# Thread: Quotient Rule for first derivative help.

1. ## Quotient Rule for first derivative help.

I'm not sure about the result.

f(x)= (x3+x2)/(x2-4)

=(x2-4)(3x2+2x) - (x3+x2)(2x) / (x2-4)2

=(3x4+2x3-12x2-8x) - (2x4 + 2x3) / (x2-4)2

=(x4-12x2-8x) / (x2-4)2

Would this be the simplified first derivative?

2. ## Re: Quotient Rule for first derivative help.

looks ok to me ...

3. ## Re: Quotient Rule for first derivative help.

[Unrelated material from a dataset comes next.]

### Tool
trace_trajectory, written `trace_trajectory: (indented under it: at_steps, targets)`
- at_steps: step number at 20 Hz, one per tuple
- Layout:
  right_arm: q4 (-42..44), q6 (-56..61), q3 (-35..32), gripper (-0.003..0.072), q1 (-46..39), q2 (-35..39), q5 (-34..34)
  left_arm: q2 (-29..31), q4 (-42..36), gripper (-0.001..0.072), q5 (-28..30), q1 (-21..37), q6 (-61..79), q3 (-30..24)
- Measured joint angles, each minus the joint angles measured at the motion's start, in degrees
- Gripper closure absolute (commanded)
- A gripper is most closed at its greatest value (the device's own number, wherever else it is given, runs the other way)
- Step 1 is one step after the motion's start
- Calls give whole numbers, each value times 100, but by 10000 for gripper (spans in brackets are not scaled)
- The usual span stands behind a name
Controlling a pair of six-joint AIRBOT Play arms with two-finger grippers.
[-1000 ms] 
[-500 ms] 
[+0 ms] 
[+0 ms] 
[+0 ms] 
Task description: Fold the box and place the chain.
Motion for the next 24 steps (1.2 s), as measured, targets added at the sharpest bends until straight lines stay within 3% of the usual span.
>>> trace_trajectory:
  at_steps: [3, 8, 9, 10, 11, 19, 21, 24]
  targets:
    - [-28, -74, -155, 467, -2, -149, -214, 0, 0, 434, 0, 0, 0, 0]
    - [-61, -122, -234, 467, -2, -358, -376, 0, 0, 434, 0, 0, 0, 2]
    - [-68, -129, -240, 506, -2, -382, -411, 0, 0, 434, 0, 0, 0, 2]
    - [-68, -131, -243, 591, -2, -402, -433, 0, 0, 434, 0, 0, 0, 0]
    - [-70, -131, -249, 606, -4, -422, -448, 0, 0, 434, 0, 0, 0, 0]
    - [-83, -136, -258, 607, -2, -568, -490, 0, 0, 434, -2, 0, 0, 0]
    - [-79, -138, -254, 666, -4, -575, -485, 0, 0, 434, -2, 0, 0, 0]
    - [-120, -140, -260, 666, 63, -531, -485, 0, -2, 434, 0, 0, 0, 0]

Thanks. Now for finding a possible critical value for increasing and decreasing intervals, I would take the numerator = 0. I'm having trouble on how I should go about that. I've looked up information on how to do critical values, but each has you factoring it down into (x-1) type terms. Meanwhile I have, x4-12x2-8x = 0. I can't factor out anything more than x.

4. ## Re: Quotient Rule for first derivative help.

Let $y= x^2$, so the equation becomes $y^2- 12y- 8= 0$. Solve that for y then solve $x^2= y$ for x.

5. ## Re: Quotient Rule for first derivative help.

Originally Posted by mettler
Thanks. Now for finding a possible critical value for increasing and decreasing intervals, I would take the numerator = 0. I'm having trouble on how I should go about that. I've looked up information on how to do critical values, but each has you factoring it down into (x-1) type terms. Meanwhile I have, x4-12x2-8x = 0. I can't factor out anything more than x.
$x(x^3-12x-8) = 0$

the cubic factor has three real roots, but none are rational ... you will most probably have to use technology to find them.